@ChrisSteinbeckBell - Because you haven't replied to the previous answer yet, I am not sure if you are fully comprehending the kind of logical reasoning needed to solve a problem like this.
What follows is not intended to be a complete answer to your question, but just a helpful tip.
When studying logic, it is extremely important to understand the following:
If you know that A implies B, and you also know that B is not true, then you know that A MUST be false.
You can think about this by using a simpler example.
1. If there are no clouds in the sky, then it is not raining.
2. It is raining.
From these two statements taken together, we can conclude that the first part of statement 1 must be false. So, there are not no clouds in the sky. In other words, there are (at least some) clouds in the sky.
You can process these statements like this:
1. If (there are no clouds in the sky), then (it is not raining).
2. (It is raining).
Therefore, (there are clouds in the sky).
1. If (A), then (B).
2. Not (B).
Therefore, not (A).
1. A ⇒ B
Stated in a simple way, you can say:
If A implies B, and B is false, then A must also be false.
((A ⇒ B) AND (¬B)) ⇒ ¬A
You should review this concept as long as it takes until you are confident that you fully understand it.
What follows is the whole analysis of the problem. Note that this is redundant with what was already explained in the other answer.

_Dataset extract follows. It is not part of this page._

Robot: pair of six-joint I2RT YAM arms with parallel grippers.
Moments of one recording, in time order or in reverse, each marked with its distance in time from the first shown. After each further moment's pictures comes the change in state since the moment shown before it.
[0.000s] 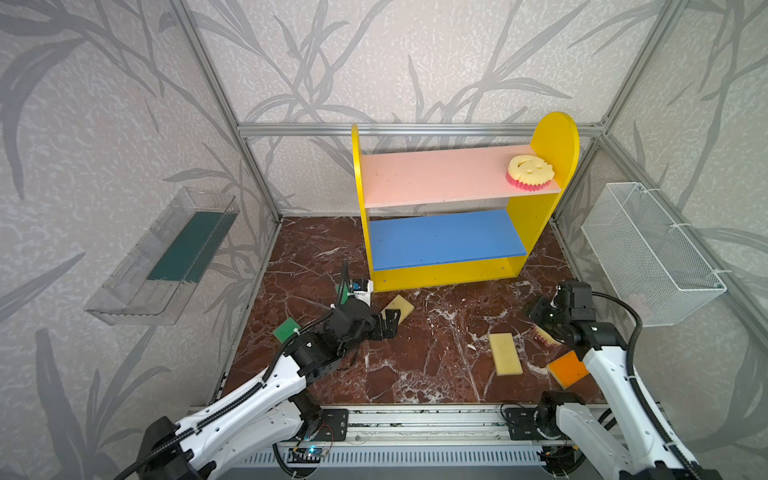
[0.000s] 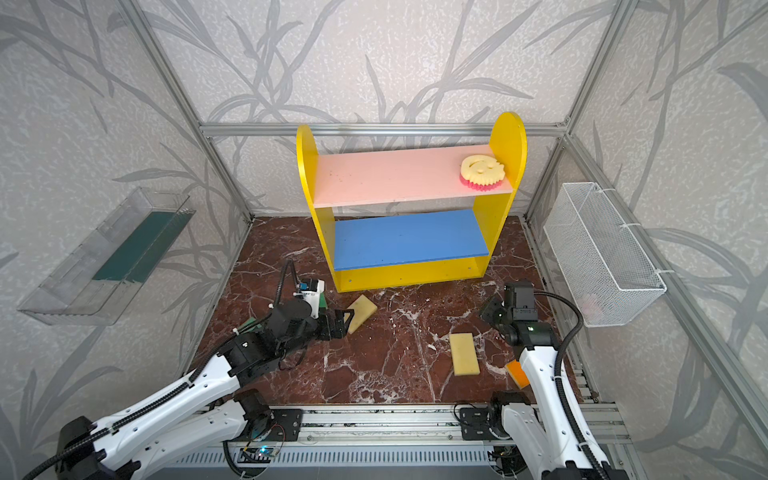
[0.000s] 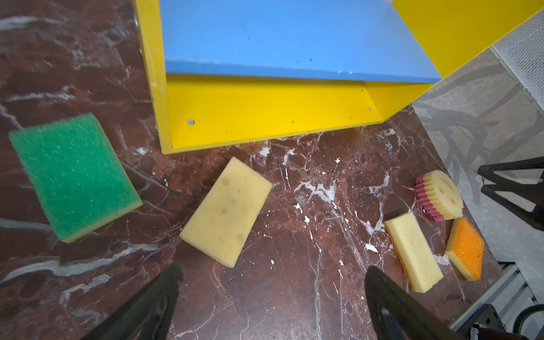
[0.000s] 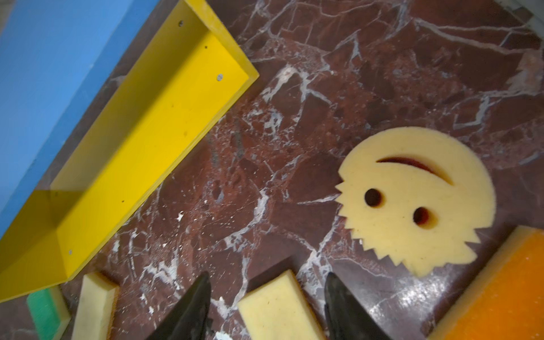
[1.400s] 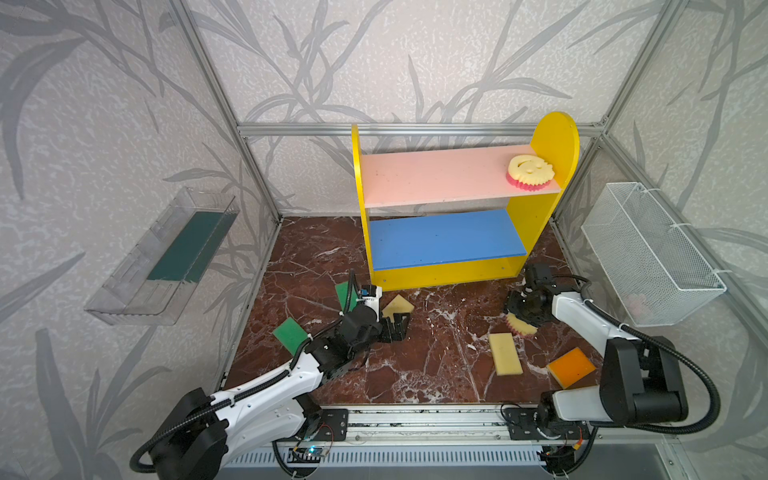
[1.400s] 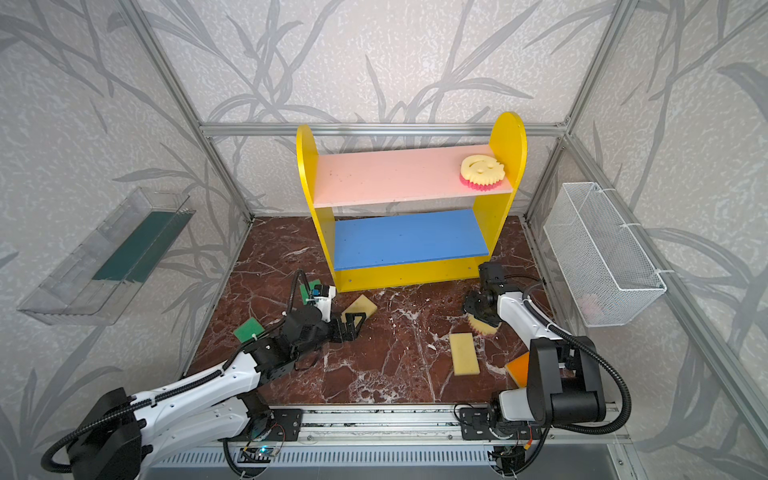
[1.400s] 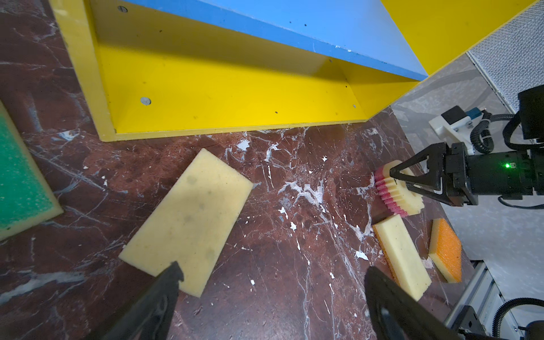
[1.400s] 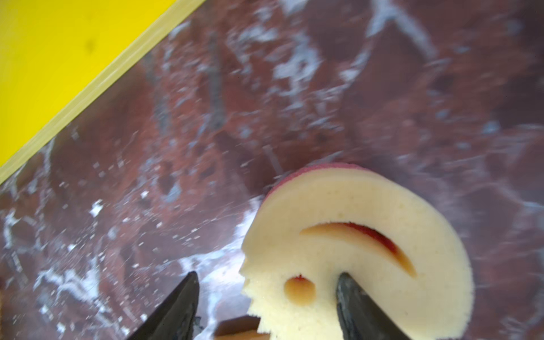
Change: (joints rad) left arm 0.007 0.120 -0.135 0.358 0.066 -0.042; right arm 0.140 0.510 0.124 0.087 -0.069 -0.116
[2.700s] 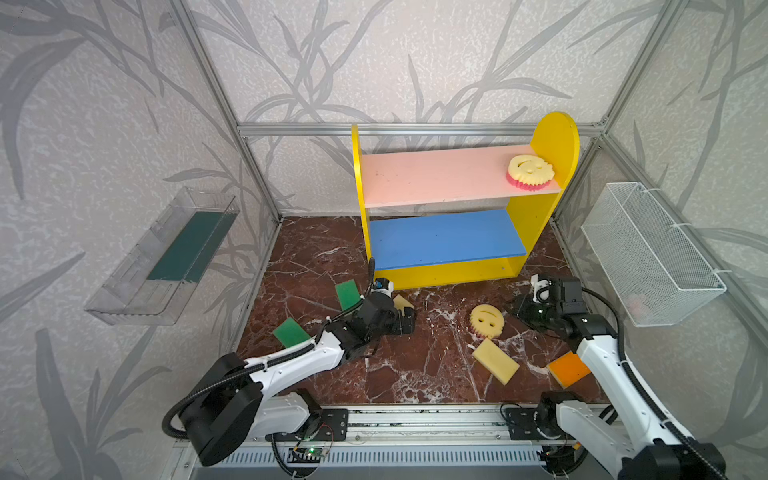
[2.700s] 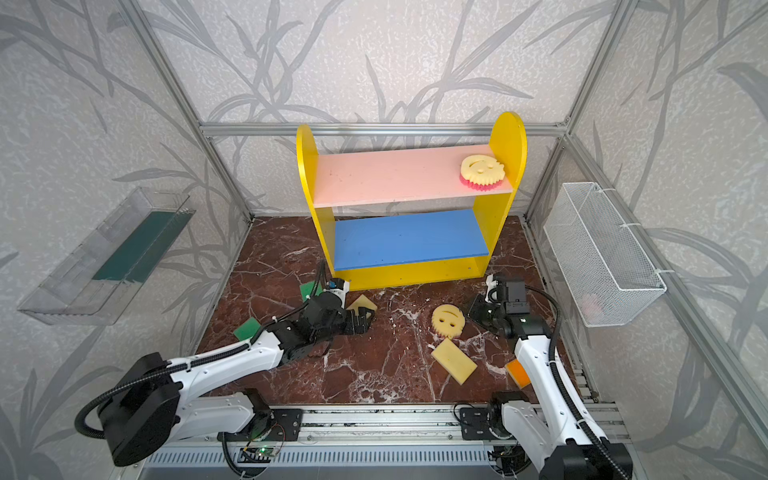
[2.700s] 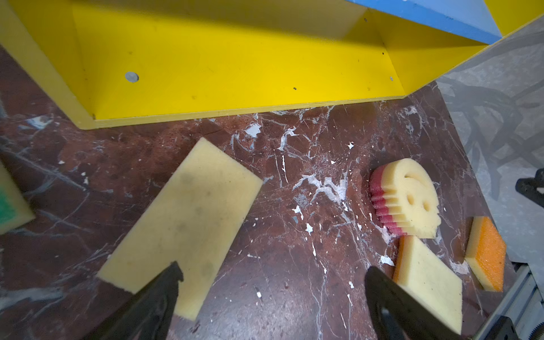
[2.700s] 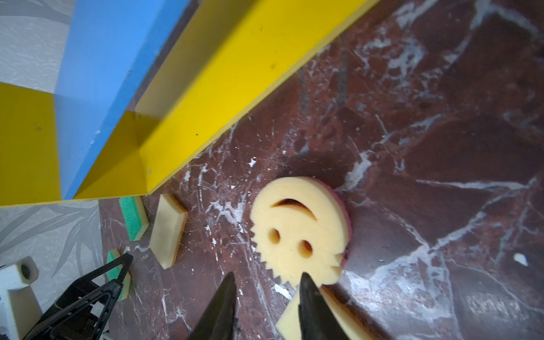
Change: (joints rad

First, apply parentheses to all the individual statements:
If (there are no government subsidies for agriculture), then (there are government controls on agriculture). If (there are government controls on agriculture), then (there is no agricultural depression). [(There is depression) or (there is agricultural overproduction)]. It is a fact that (there is no overproduction).
Let us assign A, B, C, and D as follows: (for any statement including NO, we will remove it, and apply a NOT operator to it)

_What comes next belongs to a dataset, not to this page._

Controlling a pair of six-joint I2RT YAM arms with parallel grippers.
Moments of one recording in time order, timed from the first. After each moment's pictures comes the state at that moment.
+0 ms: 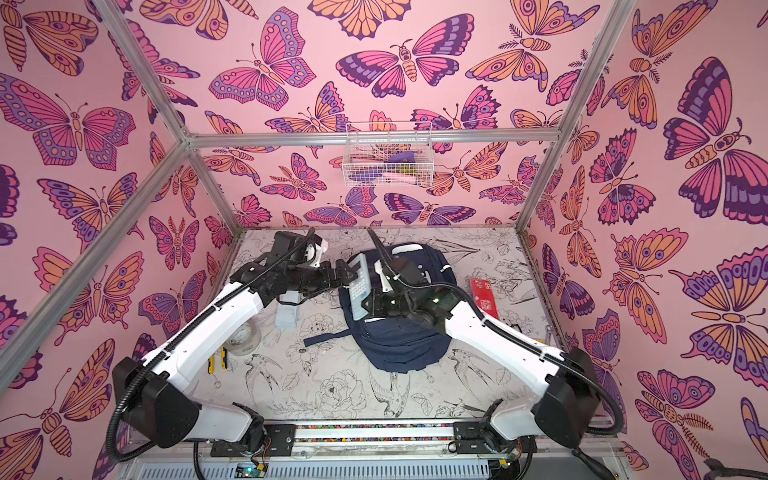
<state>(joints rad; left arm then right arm) -0.47 1.43 1.33 -0.69 0.33 -0.58 0.77 1.33 1.17 -0.54 -0.16 0.75</state>
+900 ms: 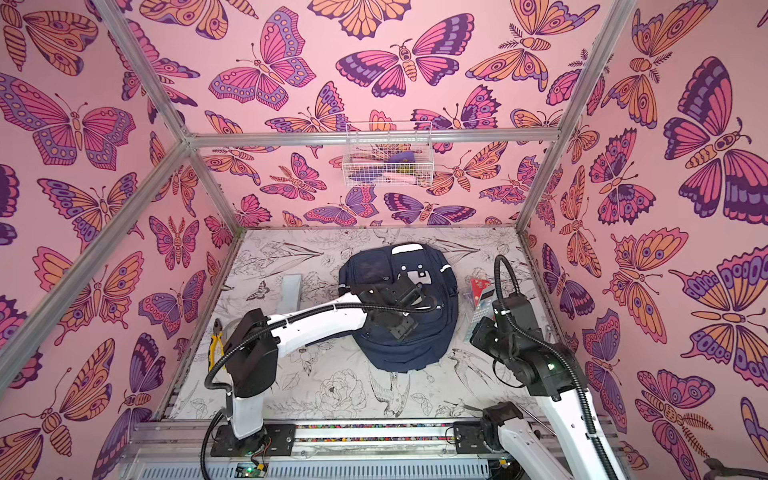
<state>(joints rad) -1.00 1.96 1.62 -0.77 -0.16 -0.09 0.27 0.70 0.98 -1.17 0.01 0.79</state>
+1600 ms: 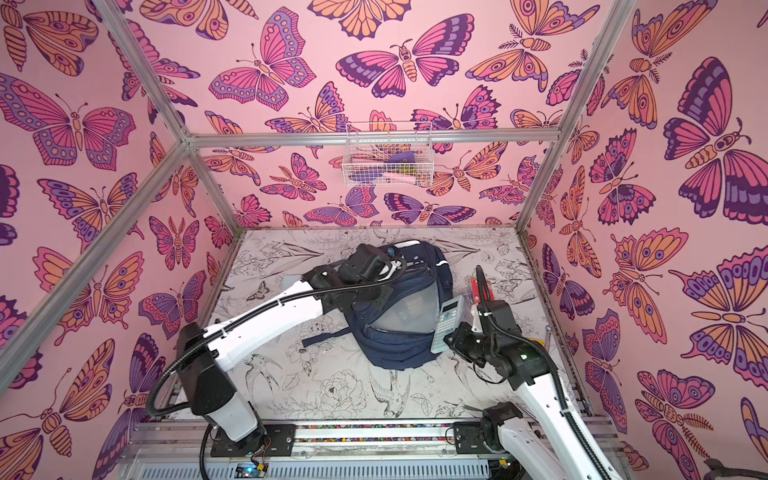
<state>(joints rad) -0.87 1.66 1.57 -0.72 -0.07 -0.10 0.31 0.76 0.71 -0.83 -0.36 0.88</state>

A: there are government subsidies for agriculture
B: there are government controls on agriculture
C: there is agricultural depression
D: there is agricultural overproduction
Now using this notation, we can rewrite the above sentences as:
If (not A), then (B). If (B), then (not C). [(C) or (D)]. (not D).

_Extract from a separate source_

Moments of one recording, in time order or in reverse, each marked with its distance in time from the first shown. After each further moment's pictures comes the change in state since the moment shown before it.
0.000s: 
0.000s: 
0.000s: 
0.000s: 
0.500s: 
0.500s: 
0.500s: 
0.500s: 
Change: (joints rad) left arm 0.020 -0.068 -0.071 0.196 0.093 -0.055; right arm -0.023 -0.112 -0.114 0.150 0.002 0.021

Partly converting to symbols, we get:
notA ⇒ B. B ⇒ notC. C or D. not D
where the ⇒ symbol means "implies" or "if...then"
Using simple rules of logic, we can process these statements from last to first:
Note: I use the ⊢ symbol to mean "yields". For example, A ⊢ B means "A yields B", or "from A, we know B"
- (not D) AND (C or D) ⊢ C
- C AND (B ⇒ notC) ⊢ notB
- (notB) AND (notA ⇒ B) ⊢ A
So from the above, we know that A and C are true, and B and D are false.